▶ _Required work_: Only the lines from the one containing "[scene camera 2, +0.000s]" through the last line below belong in your copy; transcribe them exactly and omit any pictures.

▶ _Recorded information_:
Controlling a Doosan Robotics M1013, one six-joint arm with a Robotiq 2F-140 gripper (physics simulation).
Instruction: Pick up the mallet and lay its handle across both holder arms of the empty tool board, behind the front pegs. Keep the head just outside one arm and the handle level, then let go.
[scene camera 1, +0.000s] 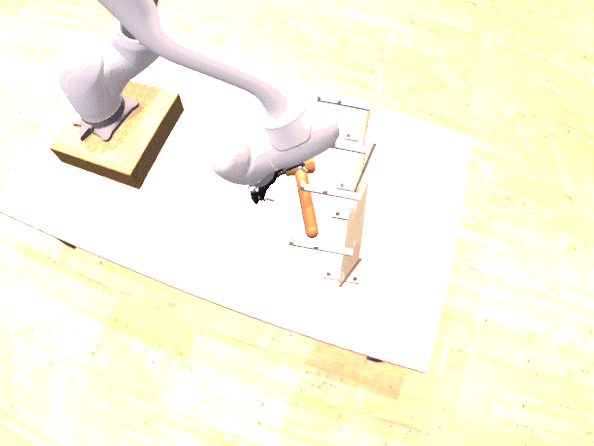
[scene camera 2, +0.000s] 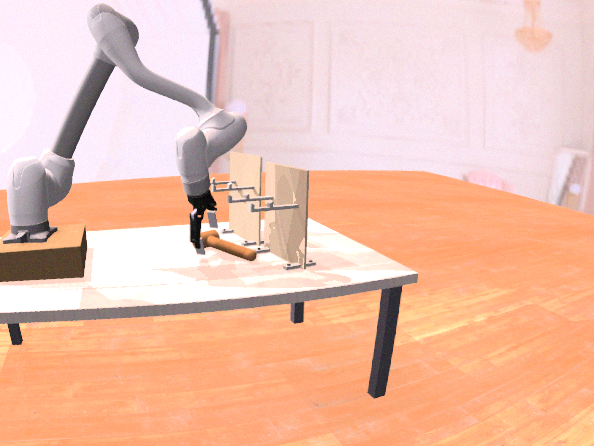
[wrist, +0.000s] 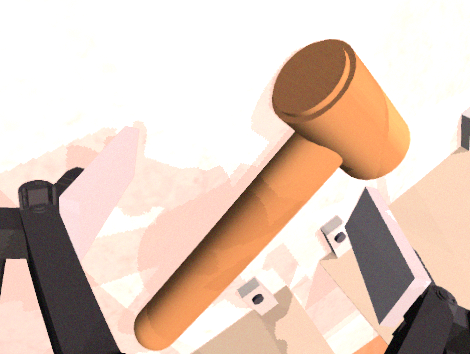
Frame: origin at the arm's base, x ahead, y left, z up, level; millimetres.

▶ _Solution to this exercise_:
[scene camera 2, +0.000s] 
[wrist, +0.000s] 
Frame: origin at the arm's base, x ahead, y left, z up, level; millimetres.

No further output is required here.